If Government is serious about Net Zero, it must implement a UK Emissions Trading System in 2021
By Dr. Danial Sturge, Energy Policy Advisor and George Day, Head of Markets, Policy and Regulation
Last week the Prime Minister spoke of “a green industrial revolution that in the next ten years will create hundreds of thousands if not millions of jobs”. Low carbon energy innovation can be the key engine for our post-Covid economic recovery.
The investment and innovation needed to meet Net Zero is colossal: potentially a doubling of the size of our power system; a new hydrogen economy; progress in nuclear, CCUS, and renewables; an average of 20,000 homes a week switching to low carbon heating system and 30,000 new EVs every week.
To mobilise the investment needed at the pace required, it is imperative we put the right economic signals in place. Right now, in too many sectors, we are subsidising pollution. In effect, we are trying to meet our targets with one hand tied behind our back.
Because getting these signals right is so important to the business case for low carbon innovation, we at Energy System Catapult looked closely at the UK’s current policy framework to incentivise emissions reductions over the past two years. We have also looked at the lessons from experience around the world.
We have found that current UK economic signals are both too weak in some parts of the economy and too incoherent across the whole economy to deliver the investment and innovation needed to reach Net Zero emissions by 2050. We need reforms that increase the implicit or ‘effective carbon price’ on emissions across all major emitting sectors. But crucially we also need to do this in a way that does not put our industries out of business, and which has acceptable impacts on consumers.
There has been plenty of technical debate over the years about the best way to put a price on carbon emissions. Some favour a carbon tax while others favour emissions trading systems. There are arguments on both sides.
Our work points strongly to the advantages of well-designed emissions trading systems to achieve this, compared to a carbon tax. The international experience with carbon taxes has shown how difficult they are to implement and sustain at anything like the stringency required, with policy reversals and controversy in a number of countries.
A generic, economy-wide carbon tax is hugely difficult to implement as a one-size fits all measure. Different emitting sectors face quite different challenges. Taxation choices are also by their very nature closely entwined with the business and fiscal cycle, making it tricky to deliver a stable, reliable long-term price signal through a tax instrument. The UK’s own experience – where a hastily implemented ‘freeze’ applied by George Osborne in 2014 to planned increases in the ‘carbon price support’ top up tax – does not provide a great track record, although it has successfully helped limit coal use in the power system.
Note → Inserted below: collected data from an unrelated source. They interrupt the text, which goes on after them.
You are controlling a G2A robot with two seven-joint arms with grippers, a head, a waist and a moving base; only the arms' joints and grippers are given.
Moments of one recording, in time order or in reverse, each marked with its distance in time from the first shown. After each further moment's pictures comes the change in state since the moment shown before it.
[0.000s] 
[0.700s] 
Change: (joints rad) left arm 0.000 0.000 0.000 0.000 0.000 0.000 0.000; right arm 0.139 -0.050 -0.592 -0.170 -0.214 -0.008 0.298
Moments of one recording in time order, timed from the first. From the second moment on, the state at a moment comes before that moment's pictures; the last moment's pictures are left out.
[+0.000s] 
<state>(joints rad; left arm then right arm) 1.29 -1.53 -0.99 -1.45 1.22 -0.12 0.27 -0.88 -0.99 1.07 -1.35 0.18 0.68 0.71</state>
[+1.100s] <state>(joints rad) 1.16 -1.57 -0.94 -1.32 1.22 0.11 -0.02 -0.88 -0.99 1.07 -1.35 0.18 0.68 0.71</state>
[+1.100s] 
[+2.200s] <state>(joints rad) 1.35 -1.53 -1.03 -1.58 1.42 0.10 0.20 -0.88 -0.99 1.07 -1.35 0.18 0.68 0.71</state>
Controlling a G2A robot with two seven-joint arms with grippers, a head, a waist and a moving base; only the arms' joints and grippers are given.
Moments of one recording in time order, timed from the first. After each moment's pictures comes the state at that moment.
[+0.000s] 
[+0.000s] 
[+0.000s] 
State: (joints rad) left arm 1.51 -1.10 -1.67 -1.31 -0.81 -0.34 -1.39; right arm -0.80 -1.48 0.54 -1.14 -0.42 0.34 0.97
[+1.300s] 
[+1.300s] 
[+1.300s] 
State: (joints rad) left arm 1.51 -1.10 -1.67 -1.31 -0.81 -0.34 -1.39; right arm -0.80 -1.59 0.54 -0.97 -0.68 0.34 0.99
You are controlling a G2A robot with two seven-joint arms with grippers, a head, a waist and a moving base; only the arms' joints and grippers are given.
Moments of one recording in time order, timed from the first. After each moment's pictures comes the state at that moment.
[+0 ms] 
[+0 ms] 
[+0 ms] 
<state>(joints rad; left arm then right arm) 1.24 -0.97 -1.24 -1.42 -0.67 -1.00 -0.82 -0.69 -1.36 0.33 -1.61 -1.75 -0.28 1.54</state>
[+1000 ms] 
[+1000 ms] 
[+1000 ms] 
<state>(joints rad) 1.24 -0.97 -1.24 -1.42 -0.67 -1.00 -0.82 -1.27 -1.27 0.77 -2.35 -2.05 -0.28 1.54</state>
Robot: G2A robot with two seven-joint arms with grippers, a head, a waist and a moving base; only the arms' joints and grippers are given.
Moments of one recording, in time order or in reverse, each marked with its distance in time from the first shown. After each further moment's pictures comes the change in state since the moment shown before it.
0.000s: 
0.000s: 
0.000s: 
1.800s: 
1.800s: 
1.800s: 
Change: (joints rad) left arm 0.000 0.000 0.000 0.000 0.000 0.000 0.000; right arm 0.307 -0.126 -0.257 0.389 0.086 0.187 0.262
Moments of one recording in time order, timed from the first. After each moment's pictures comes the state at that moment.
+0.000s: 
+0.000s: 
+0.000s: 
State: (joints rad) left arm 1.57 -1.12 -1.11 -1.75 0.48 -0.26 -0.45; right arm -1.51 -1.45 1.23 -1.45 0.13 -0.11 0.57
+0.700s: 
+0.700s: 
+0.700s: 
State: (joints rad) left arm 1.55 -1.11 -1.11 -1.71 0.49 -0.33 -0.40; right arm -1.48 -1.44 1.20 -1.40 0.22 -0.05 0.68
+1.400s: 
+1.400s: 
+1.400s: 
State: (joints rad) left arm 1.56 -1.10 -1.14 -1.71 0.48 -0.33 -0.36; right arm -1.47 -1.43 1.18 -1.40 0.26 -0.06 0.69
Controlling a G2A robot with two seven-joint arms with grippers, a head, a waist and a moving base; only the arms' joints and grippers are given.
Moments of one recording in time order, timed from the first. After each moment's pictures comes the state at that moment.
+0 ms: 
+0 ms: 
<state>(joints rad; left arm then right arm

The UK should take this historic opportunity of leaving the EU Emissions Trading System (ETS) to develop a coherent, sustainable, and bankable set of carbon policies across all major emitting sectors, including areas where the carbon incentives are very weak such as agriculture and residential heating. Introducing a UK ETS is preferable by far over a carbon tax as a first step along that pathway. A UK-ruled ETS is more easily adaptable to the particular challenges of key sectors, and we can align the cap setting process with our established carbon budget cycle – bolstering policy transparency and investability. This approach offers a more stable, investable, and innovative future for any UK green industrial revolution over the next decade.
But carbon pricing – either through a tax or a trading scheme – is not enough on its own to deliver that revolution. Getting the incentives rights is about a delicate balance between innovation support, regulation, and pricing. The success of offshore wind shows how successful that can be. That is why different approaches for different sectors is essential; it allows policymakers to refine the design and choice of instruments for the particular circumstances of each sector, and to combine it with packages of sector-specific complementary policies. So, for example, industrial decarbonisation policies or incentives can be combined with measures to address impacts on international competitiveness for trade-exposed industrial sectors. In residential energy, carbon policies use can be combined with measures to address fuel poverty.
A sector led approach pragmatically accepts that there is no easy way to Net Zero. As we progress deeper into the Net Zero transition getting the right balance of effort and depth of emissions reductions across different sectors will become increasingly important. Pragmatic, sector led approaches can be progressively linked through emissions trading markets and mechanisms. Such an approach will help capture the economic opportunity of this shift.